TETFund: Over 300 Institutions Jostle for Inclusion in Beneficiary List

Kuni Tyessi in Abuja

Various institutions have continued to mount pressure on the federal government to further review the laws governing the Tertiary Education Trust Fund (TETFund) for them to be listed as beneficiaries of the intervention fund.

The Executive Secretary, Dr. Abdullahi Baffa, who made this known after inaugurating some of the agency’s projects in Kano, expressed concerns about the “ugly” development.

Responding to the question on a request earlier made by the Chief Medical Director (CMD) of the Aminu Kano Teaching Hospital, Prof. Aminu Mohammad for TETFund to extend its intervention to the hospital, Baffa said it would amount to illegality for teaching hospitals to be included as beneficiaries.

He said reviewing the TETFund Act 2011 to accommodate more institutions would dilute the impact and defeat the aim of establishing the agency.

“When I said over 300 institutions are jostling to be included as beneficiaries, it was a conservative estimate. They are more than that. They include all private universities, polytechnics, colleges of education, all monotechnics that are public and all research centres.

“We have 203 beneficiary institutions that we are supporting and we have request from over 300 other institutions that are not qualified by the act to be brought on board.

“It is something worth looking at for us to expand the perimeter of the fund to include all these institutions, but we also have to look at the other side of the coin. Diluting the impact TETFund is making at the beneficiary institutions is going to be very counterproductive to the entire educational landscape.

Baffa added: “You recall that before 2011, TETFund was called Education Trust Fund, supporting education from primary schools to tertiary education. Because the original conception was targeted at supporting university education alone, government saw the opportunity to support the entire educational landscape which is good.

“But when it was experimented up to 2010, the regulation or control was extremely difficult and government decided to review the act and concentrate the intervention on tertiary education. The act defines tertiary education as public universities, polytechnics and colleges of education. In other word all monotechnics were excluded.
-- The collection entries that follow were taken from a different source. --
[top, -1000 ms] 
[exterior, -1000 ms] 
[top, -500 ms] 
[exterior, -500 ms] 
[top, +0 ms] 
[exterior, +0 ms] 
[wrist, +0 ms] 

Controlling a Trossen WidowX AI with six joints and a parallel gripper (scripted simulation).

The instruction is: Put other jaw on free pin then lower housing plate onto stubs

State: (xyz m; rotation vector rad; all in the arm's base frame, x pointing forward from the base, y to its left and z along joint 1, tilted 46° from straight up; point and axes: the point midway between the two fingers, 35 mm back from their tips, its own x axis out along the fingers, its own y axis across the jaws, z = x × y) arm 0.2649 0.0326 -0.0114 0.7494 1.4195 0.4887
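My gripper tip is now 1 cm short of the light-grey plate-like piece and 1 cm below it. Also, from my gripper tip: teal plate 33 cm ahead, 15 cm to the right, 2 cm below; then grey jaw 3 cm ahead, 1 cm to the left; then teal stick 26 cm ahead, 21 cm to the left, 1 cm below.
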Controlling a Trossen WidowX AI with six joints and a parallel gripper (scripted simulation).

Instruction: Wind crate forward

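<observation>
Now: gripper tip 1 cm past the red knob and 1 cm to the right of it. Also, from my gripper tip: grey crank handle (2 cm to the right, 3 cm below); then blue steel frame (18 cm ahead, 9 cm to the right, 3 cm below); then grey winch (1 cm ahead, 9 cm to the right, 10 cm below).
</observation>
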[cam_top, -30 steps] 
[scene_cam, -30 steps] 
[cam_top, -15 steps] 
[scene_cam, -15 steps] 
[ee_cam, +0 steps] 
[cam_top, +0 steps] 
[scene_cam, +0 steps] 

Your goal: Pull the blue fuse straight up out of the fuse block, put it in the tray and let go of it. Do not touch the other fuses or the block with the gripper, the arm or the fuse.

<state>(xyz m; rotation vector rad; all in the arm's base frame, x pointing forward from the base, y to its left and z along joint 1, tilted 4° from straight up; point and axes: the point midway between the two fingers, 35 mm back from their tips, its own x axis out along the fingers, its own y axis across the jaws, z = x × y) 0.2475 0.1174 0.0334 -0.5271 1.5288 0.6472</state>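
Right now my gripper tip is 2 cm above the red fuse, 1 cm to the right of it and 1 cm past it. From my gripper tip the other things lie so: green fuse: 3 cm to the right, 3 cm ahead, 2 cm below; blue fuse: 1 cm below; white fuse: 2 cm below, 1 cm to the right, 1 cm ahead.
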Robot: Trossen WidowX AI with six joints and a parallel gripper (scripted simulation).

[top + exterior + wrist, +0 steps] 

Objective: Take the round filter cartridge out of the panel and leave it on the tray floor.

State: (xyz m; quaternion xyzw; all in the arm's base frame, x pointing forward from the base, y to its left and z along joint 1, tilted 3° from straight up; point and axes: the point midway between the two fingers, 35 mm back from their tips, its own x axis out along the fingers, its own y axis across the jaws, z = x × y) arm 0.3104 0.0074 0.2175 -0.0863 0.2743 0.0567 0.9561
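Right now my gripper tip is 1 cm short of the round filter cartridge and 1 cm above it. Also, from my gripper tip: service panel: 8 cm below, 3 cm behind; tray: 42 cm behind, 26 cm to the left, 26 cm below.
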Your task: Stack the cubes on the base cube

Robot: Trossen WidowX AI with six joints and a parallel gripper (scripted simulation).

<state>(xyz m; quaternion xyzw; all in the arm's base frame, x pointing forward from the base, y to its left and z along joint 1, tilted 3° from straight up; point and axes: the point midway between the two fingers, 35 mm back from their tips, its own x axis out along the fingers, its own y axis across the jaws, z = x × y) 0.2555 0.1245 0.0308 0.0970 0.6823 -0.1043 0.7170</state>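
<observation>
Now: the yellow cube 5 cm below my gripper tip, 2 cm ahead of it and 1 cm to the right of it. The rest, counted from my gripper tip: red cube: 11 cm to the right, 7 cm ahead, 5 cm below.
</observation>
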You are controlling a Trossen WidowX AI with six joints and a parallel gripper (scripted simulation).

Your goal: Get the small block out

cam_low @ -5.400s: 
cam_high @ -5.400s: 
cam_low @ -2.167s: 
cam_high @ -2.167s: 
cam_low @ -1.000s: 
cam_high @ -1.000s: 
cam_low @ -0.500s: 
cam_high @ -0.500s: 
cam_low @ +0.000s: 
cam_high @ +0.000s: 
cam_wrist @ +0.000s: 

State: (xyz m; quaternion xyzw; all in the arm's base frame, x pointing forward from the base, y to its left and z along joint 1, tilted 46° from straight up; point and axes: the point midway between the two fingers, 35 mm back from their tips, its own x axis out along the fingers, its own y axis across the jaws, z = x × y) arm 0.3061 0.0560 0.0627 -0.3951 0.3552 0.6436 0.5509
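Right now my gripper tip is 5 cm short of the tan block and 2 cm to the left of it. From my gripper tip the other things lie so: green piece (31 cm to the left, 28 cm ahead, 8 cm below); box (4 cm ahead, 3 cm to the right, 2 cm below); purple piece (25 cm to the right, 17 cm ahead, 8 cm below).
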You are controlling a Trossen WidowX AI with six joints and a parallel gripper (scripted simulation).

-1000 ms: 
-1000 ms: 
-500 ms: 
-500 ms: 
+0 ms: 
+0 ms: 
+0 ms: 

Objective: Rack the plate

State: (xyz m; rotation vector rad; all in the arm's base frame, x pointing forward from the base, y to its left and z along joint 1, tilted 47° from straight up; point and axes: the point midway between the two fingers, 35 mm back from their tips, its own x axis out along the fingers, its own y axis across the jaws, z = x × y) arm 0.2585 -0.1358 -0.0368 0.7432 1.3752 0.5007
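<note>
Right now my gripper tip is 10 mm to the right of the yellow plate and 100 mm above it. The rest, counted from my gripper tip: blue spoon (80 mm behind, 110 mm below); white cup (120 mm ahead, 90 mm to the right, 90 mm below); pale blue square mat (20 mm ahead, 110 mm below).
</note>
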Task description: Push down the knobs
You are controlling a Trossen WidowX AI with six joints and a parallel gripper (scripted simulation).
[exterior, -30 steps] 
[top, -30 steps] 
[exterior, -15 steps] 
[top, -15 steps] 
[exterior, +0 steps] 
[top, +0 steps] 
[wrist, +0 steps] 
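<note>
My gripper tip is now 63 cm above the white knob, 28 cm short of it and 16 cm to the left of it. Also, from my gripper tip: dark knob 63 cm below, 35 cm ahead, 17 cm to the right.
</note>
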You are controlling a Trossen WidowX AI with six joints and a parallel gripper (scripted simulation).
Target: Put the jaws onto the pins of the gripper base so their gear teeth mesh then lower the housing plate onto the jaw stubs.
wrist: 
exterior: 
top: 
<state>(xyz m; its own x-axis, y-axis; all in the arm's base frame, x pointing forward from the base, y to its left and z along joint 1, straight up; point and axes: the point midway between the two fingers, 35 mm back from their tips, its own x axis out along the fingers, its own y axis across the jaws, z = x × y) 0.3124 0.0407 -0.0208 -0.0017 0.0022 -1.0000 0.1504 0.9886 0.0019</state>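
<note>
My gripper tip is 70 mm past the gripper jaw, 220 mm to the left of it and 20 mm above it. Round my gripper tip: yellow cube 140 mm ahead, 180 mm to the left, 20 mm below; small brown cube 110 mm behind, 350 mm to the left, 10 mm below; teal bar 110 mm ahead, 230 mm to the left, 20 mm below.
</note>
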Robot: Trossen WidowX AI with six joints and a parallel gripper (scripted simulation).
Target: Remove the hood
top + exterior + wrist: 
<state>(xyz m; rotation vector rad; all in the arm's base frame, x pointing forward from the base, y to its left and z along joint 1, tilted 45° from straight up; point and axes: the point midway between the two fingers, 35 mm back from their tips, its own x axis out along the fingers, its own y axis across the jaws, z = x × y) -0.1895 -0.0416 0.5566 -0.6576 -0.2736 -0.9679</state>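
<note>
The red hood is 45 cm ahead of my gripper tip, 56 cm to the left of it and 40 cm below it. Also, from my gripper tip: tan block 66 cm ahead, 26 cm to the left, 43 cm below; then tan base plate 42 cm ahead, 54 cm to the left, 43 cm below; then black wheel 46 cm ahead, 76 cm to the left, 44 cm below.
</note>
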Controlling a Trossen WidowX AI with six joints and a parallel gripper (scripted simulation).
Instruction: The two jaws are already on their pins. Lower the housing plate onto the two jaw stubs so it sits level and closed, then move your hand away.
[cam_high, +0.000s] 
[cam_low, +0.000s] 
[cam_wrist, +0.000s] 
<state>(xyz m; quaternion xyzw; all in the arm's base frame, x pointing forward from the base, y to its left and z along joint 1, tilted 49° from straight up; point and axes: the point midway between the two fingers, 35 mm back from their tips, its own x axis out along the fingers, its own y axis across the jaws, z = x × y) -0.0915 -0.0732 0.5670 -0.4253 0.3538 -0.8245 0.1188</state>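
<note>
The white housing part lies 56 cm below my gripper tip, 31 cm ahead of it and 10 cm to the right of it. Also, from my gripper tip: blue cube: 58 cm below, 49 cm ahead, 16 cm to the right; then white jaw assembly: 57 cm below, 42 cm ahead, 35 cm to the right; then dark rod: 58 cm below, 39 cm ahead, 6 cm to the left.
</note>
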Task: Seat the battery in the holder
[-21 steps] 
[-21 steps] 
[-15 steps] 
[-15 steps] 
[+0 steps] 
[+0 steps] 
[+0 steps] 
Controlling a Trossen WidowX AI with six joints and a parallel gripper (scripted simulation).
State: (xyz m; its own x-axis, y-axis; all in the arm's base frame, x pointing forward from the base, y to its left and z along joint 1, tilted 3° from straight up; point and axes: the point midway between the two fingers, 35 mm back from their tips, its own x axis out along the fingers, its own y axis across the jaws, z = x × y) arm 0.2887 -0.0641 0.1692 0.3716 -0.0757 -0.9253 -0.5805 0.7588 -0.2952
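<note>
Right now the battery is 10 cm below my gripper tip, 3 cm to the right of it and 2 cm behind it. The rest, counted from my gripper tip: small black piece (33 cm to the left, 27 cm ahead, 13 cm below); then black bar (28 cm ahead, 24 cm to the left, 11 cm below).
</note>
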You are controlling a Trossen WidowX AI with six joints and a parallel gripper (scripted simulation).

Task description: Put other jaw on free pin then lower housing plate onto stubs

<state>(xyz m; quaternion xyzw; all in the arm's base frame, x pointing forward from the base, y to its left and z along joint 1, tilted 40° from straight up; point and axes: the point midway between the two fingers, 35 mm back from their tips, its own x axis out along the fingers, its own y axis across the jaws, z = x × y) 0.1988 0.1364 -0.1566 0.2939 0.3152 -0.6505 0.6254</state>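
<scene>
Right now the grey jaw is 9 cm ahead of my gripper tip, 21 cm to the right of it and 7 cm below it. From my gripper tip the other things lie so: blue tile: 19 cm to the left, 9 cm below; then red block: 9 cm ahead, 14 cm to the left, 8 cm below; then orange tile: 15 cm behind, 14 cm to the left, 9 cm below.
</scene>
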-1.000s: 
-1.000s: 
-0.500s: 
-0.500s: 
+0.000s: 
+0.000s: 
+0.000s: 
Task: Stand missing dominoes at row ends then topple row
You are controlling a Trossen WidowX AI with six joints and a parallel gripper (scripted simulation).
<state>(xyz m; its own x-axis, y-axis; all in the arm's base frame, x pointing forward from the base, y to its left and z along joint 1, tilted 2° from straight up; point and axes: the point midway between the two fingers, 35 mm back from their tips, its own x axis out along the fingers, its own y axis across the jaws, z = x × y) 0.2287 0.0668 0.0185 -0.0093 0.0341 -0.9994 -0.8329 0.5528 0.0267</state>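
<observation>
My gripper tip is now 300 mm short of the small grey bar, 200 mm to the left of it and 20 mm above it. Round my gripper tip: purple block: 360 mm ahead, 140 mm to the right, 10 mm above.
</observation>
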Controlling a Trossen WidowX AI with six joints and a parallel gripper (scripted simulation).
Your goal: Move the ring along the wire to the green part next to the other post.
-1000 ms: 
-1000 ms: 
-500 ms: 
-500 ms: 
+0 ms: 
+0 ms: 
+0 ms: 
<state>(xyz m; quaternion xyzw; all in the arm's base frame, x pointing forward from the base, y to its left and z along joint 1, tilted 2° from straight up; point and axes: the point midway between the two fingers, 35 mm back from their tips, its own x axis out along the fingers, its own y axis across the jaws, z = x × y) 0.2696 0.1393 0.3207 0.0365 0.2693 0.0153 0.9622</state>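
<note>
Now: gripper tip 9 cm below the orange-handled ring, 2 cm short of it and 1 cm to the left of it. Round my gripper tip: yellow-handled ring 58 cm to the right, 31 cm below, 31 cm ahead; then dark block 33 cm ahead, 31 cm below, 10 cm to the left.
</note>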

“We are to provide the basic infrastructure for teaching and learning, support the equipping of laboratories, workshop studios, support research activities, training of scholars to acquire higher education, attend conferences, support the publishing of manuscript and also be able to support the publishing of journals by these institutions and such other things that will be needed to improve the overall quality of tertiary education in the country.

He stressed that from 2011 till date, the educational landscape has changed because of the concentration of intervention in these institutions. “For instance if we are able to give N300 million to every university, once we expand; maybe we will be able to give N30 million to each university and this will go nowhere.”
The executive secretary noted that in 2015 for example, all universities in category A were given N338 million normal intervention, out of which N100 million was allocated for physical infrastructure.